◆ **Task to carry out**: Text in the records must be reproduced exactly, and pictures must be skipped.
─── Data in this exercise ───
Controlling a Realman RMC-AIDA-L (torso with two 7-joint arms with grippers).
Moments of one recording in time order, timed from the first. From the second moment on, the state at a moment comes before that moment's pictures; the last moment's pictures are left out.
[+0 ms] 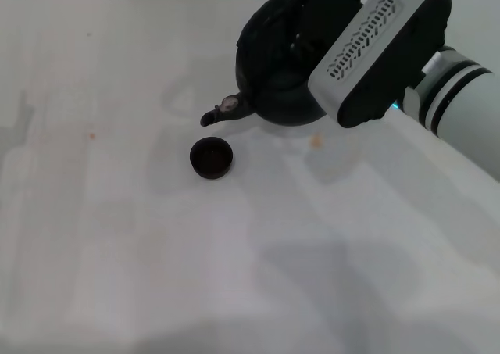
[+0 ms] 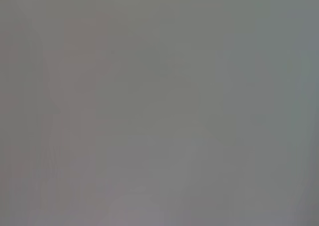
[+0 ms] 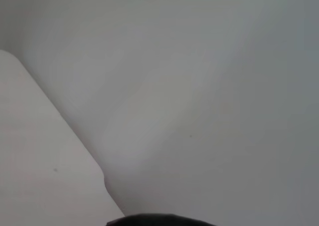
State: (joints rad) left arm -0.28 -2.08 -0.74 -0.09 -1.04 -1.38 2.81; right arm 0.22 2.02 -2.17 -1.36 -1.42 0.12 1.19
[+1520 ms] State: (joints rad) left arm -0.29 -2.08 -0.74 -0.09 -1.04 -1.38 2.81; right arm 0.18 2.01 -2.30 -1.39 -1.57 0.31 1.13
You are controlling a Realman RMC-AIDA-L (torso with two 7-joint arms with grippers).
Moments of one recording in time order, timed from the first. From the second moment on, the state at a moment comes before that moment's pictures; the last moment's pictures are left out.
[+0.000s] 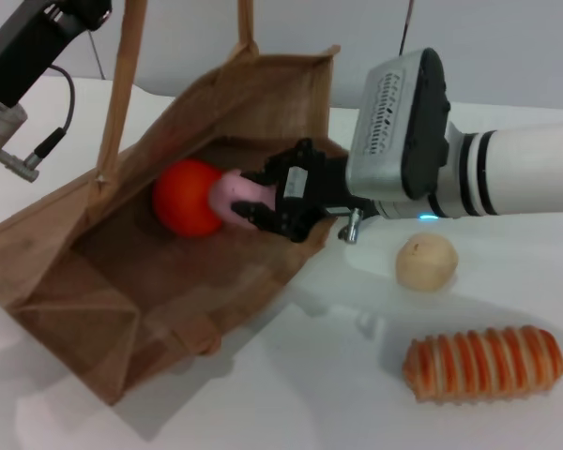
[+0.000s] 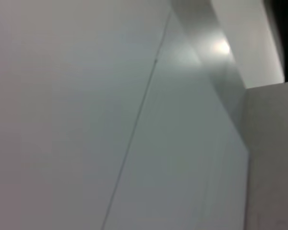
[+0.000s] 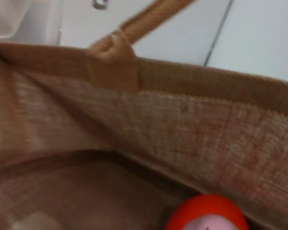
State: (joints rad) left arm -0.71 -2.03 -0.11 0.30 -1.30 -1.89 1.94; right arm 0.79 2.03 -1.83 -0.78 -1.47 -0.75 1.41
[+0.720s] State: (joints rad) left arm -0.71 -2.03 -0.11 0.30 -1.32 -1.99 1.90; right arm 0.81 2.03 -1.88 -0.73 -1.41 -0.57 1.40
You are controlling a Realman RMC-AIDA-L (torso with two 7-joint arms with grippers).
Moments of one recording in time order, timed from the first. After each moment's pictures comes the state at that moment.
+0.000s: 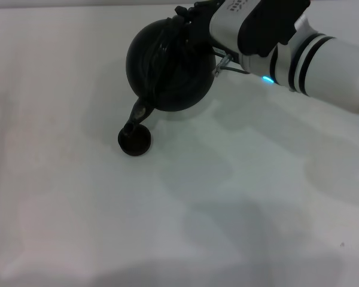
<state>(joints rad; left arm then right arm) -0.30 -2.08 -0.52 -0.07 -1.49 -1.21 2.78 0.38 2.02 -2.08 -1.33 -2.49 -0.21 2.65</state>
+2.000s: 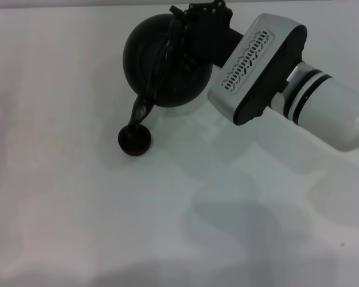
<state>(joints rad) -0.30 -2.08 -0.52 -0.07 -1.49 -1.21 2.78 0.38 2.02 -2.25 -1.10 -2.70 0.27 2.62</state>
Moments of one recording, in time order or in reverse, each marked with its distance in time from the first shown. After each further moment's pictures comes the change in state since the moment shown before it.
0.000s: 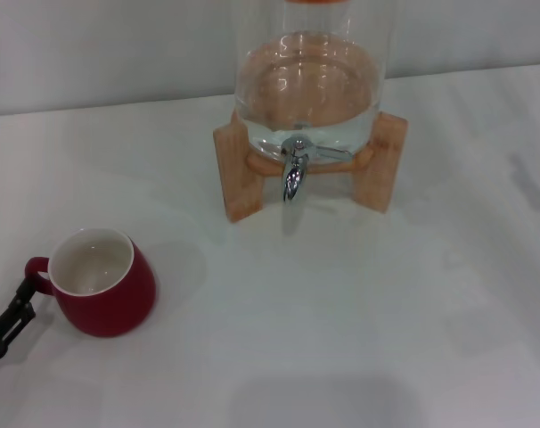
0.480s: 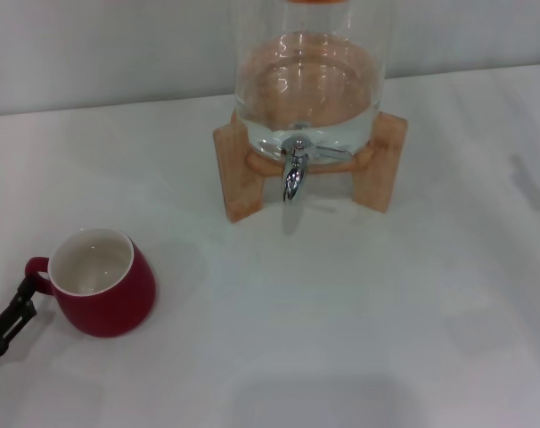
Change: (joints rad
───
◆ **Finished exercise**:
Controlling a Realman RMC-AIDA-L (torso with two 7-joint arms with grippers).
Moments of one recording in time order, timed from the first. From the second moment on, the state at a moment comes before that moment's pictures; the last moment's pictures are left out.
[+0 ms] 
[+0 ms] 
[+0 ms] 
State: (joints rad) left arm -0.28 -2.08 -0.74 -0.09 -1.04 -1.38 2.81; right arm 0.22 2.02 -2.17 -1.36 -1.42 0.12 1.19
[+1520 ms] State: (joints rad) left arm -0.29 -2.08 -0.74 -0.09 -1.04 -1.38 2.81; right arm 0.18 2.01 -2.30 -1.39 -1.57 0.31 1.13
You are controlling a Realman RMC-AIDA-L (torso with two 7-joint arms with grippers).
Moments of one recording in time order, timed from the first. From the second moment on, the state at a moment comes before that moment's pictures; the last moment's pictures are left out.
[+0.000s] 
[+0.000s] 
[+0.000s] 
State: (joints rad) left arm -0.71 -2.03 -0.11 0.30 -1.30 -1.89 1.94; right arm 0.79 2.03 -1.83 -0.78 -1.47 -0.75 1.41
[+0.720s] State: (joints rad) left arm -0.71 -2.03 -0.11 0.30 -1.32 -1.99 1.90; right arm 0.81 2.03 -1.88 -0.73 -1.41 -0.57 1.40
You are controlling a Realman RMC-AIDA-L (torso with two 7-joint arms with grippers).
Moments of one recording in time order, timed from the first. After each moment's pictures comes the state at that moment.
+0.000s: 
<state>(joints rad; left arm then right arm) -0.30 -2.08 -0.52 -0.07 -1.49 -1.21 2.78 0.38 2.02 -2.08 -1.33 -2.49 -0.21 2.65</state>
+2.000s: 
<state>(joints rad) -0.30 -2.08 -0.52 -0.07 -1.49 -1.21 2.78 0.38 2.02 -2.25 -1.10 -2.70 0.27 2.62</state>
Moments of one recording, in time order or in reverse, each marked with its distance in time from the first shown. After each further moment's pictures comes the change in state since the moment shown before it.
0.000s: 
0.480s: 
Change: (joints rad

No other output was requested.